Anti-Slapp Law Does Not Protect Solicitation of Employees and CustomersJuly 2009 – Newsletters California Update - Third Quarter 2009
A California Court of Appeal recently held that the California anti-SLAPP statute does not protect defendants accused of soliciting a competitor’s employees and customers. Generally, the anti-SLAPP statute (Strategic Lawsuit Against Public Participation) allows a defendant to move to strike a lawsuit that arises from conduct “in furtherance of the person’s rights of petition or free speech under the United States or California Constitution in connection with a public issue.”

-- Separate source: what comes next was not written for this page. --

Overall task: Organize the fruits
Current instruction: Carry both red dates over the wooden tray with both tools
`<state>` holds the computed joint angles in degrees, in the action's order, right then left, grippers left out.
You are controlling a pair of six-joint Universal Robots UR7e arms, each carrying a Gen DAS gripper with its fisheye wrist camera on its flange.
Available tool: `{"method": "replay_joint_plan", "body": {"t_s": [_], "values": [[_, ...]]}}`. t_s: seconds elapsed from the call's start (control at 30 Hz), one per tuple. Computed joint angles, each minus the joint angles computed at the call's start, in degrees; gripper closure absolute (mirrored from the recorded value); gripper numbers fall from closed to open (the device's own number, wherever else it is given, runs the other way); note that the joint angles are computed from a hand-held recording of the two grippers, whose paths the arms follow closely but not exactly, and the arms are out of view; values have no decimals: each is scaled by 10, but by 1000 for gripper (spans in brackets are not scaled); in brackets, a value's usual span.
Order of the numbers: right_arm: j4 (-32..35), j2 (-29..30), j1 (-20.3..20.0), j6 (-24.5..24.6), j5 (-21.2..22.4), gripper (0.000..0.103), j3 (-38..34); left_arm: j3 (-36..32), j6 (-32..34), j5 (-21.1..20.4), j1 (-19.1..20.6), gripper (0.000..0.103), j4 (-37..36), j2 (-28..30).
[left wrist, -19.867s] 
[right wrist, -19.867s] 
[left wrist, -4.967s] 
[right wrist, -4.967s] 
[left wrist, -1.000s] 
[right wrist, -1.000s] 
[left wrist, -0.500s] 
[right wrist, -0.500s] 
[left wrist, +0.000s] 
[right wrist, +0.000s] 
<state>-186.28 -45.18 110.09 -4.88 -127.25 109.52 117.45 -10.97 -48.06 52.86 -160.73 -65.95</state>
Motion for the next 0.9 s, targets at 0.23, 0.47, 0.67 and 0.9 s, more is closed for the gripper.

World Financial Group (WFG), sued a competitor for allegedly using WFG’s confidential information and trade secrets to solicit WFG’s customers and recruit its employees. The competitor allegedly held a conference call with currentWFG associates during which it asked the associates to come work for it. The competitor also allegedly sent a flyer to WFG associates comparing the two companies, and forwarded WFG associates a PowerPoint presentation containing information about WFG’s commission structure and other information designed to persuade the associates to join the competitor. WFG also accused the former employees of disclosing confidential information and trade secrets in violation of company policy.

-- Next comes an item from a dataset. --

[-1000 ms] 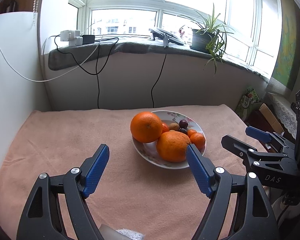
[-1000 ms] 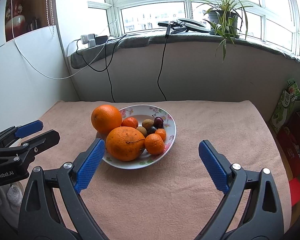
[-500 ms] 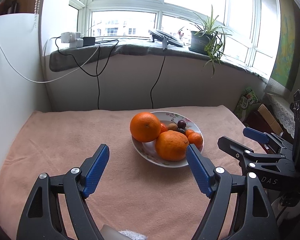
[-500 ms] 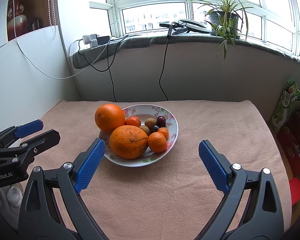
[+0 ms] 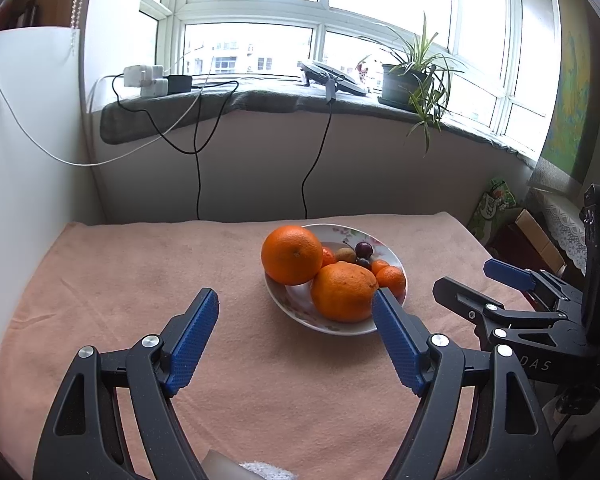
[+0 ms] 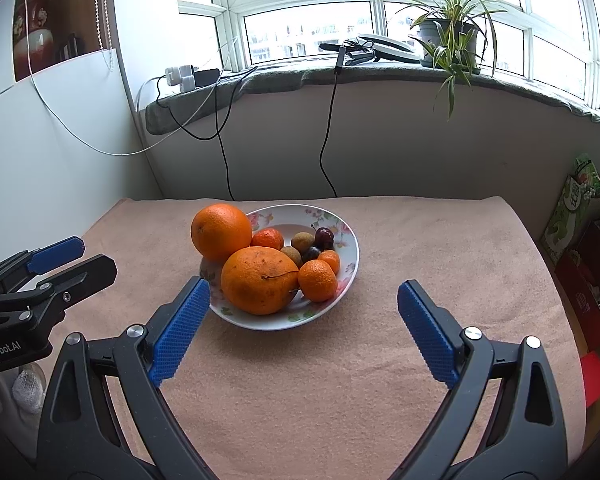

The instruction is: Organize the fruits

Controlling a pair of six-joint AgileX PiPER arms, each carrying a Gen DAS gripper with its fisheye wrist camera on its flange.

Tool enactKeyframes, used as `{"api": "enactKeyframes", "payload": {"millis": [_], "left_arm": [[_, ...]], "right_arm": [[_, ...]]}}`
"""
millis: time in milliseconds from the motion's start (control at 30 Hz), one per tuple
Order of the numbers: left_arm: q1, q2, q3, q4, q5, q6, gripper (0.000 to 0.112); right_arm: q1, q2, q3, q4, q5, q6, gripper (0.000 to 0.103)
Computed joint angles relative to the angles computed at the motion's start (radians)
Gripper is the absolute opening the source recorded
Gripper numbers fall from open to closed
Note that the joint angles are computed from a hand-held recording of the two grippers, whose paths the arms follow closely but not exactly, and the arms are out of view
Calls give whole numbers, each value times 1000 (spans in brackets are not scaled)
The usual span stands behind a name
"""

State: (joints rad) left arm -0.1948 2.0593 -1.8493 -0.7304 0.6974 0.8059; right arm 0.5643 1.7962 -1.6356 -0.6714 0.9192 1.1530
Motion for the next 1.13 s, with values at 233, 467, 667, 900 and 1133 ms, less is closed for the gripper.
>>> {"api": "enactKeyframes", "payload": {"millis": [233, 467, 667, 900, 1133], "left_arm": [[-4, -1, 4, 6, -3, -5, 79], [-9, -5, 8, 9, -7, -7, 79], [-9, -4, 6, 12, -5, -11, 79], [-4, -6, 13, -11, -7, 8, 79], [-6, -9, 18, -12, -10, 10, 79]], "right_arm": [[0, -2, 3, 1, -1, 3, 97], [-2, -2, 5, 1, -2, 6, 97], [-2, -3, 11, 1, -1, 16, 97], [-5, -5, 18, 11, -5, 19, 97], [-15, -5, 24, 15, -10, 24, 97]]}}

The defendants filed a motion to strike the complaint under California’s anti- SLAPP statute, arguing that their conduct constituted protected speech because it involved subjects of public interest and protected public policy—namely,“the pursuit of lawful employment” and “workforce mobility and free competition.” The court, however, determined that the defendants’ communication was unprotected speech because it was motivated solely by the competitor’s desire to increase its sales ranks, and simply part of a competitor’s pitch to plaintiff ’s associates. The communications were neither “about” the public policies implicated, nor designed to inform the public of an issue of public interest. To hold otherwise, the court noted, would make every case alleging breach of a non-competition agreement or misappropriation of trade secrets subject to the anti-SLAPP statute.

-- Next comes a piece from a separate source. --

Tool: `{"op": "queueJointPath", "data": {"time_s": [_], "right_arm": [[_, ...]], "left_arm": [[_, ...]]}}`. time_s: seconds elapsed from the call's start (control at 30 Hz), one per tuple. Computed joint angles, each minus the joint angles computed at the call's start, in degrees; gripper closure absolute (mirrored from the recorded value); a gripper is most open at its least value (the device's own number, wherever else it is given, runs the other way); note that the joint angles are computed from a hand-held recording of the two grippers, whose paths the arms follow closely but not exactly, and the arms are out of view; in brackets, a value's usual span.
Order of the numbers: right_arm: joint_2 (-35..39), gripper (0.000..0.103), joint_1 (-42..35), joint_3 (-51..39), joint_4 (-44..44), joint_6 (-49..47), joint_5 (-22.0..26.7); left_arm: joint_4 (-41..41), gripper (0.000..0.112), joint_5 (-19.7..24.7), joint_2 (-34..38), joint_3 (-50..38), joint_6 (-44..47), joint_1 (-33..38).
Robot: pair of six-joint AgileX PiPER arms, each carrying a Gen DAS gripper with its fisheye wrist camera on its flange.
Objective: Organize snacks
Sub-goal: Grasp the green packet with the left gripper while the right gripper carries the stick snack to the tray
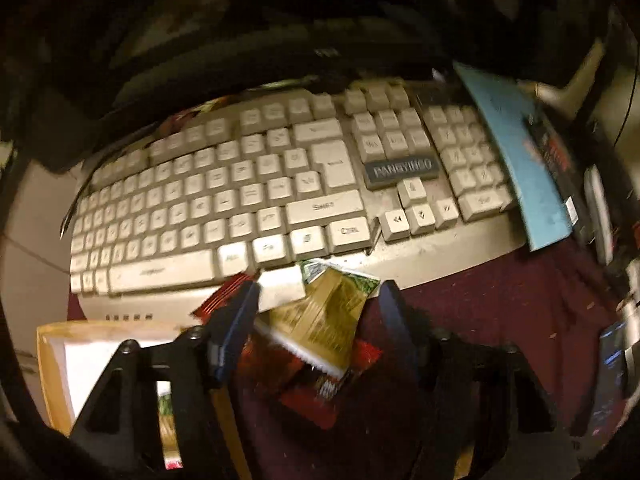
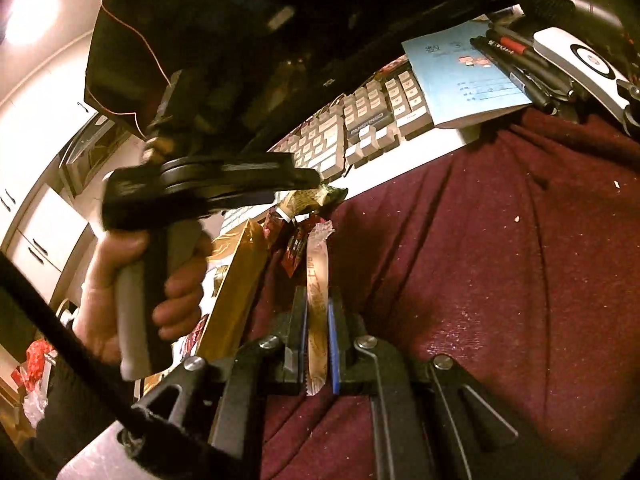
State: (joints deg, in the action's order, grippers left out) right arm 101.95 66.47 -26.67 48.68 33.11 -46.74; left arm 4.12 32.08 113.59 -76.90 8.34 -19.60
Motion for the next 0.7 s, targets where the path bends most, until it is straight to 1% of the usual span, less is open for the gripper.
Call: {"op": "queueJointPath", "data": {"time_s": [0.03,0.07,0.1,0.13,0.17,0.2,0.3,0.37,0.4,0.47,0.5,0.6,0.7], "right_arm": [[0.0,0.097,0.0,-0.1,0.0,-0.3,0.1],[0.0,0.097,-0.1,-0.1,-0.3,-0.4,0.3],[0.0,0.097,0.0,-0.2,0.2,-0.8,0.4],[-0.1,0.097,0.2,-0.3,0.8,-1.3,0.4],[-0.1,0.097,0.2,-0.3,0.6,-1.2,0.4],[-0.1,0.097,0.4,-0.3,1.0,-1.5,0.4],[-0.2,0.097,0.6,-0.5,1.5,-1.9,0.8],[-0.3,0.097,0.8,-0.4,1.9,-1.9,0.5],[-0.4,0.097,1.1,-0.4,2.6,-2.2,0.5],[-0.5,0.097,1.1,-0.3,2.7,-2.1,0.4],[-0.4,0.097,1.2,-0.3,2.7,-2.1,0.4],[-0.4,0.097,1.5,-0.4,3.5,-2.6,0.5],[-0.4,0.097,1.7,-0.5,4.0,-2.9,0.4]], "left_arm": [[3.5,0.063,0.7,1.0,-0.8,-3.2,-1.0],[4.9,0.066,1.1,1.7,-1.2,-4.5,-1.6],[4.7,0.073,0.7,1.7,-0.9,-4.2,-1.8],[3.7,0.087,0.6,1.4,-0.5,-3.3,-1.8],[4.0,0.087,1.0,1.3,-0.3,-3.7,-2.0],[5.5,0.093,0.3,0.8,0.6,-5.3,-2.3],[11.3,0.094,-2.3,-0.8,4.0,-10.3,-3.8],[11.6,0.096,-4.1,-1.9,6.2,-10.6,-3.8],[9.8,0.097,-4.9,-2.5,7.2,-9.7,-3.7],[1.8,0.099,-4.9,-3.5,7.9,-3.9,-1.9],[-2.5,0.099,-3.6,-4.1,7.3,-0.1,-0.6],[-11.9,0.1,-2.6,-7.1,9.6,9.1,2.6],[-23.9,0.1,1.1,-11.3,12.3,19.9,7.1]]}}
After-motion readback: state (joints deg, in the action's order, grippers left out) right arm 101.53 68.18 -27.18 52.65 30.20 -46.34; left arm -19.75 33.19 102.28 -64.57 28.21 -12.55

This decision cautions against use of an anti-SLAPP motion to defend against unfair competition claims. That the communications at issue may implicate a topic of public interest is not enough. Rather, to successfully defend a claim under the anti-SLAPP statute, a defendant’s speech must actually be about issues of public interest or designed to encourage participation in matters of public significance. The case is World Financial Group, Inc. v. HBW Insurance & Financial Services, Inc. (2009) 172 Cal.App.4th 1561.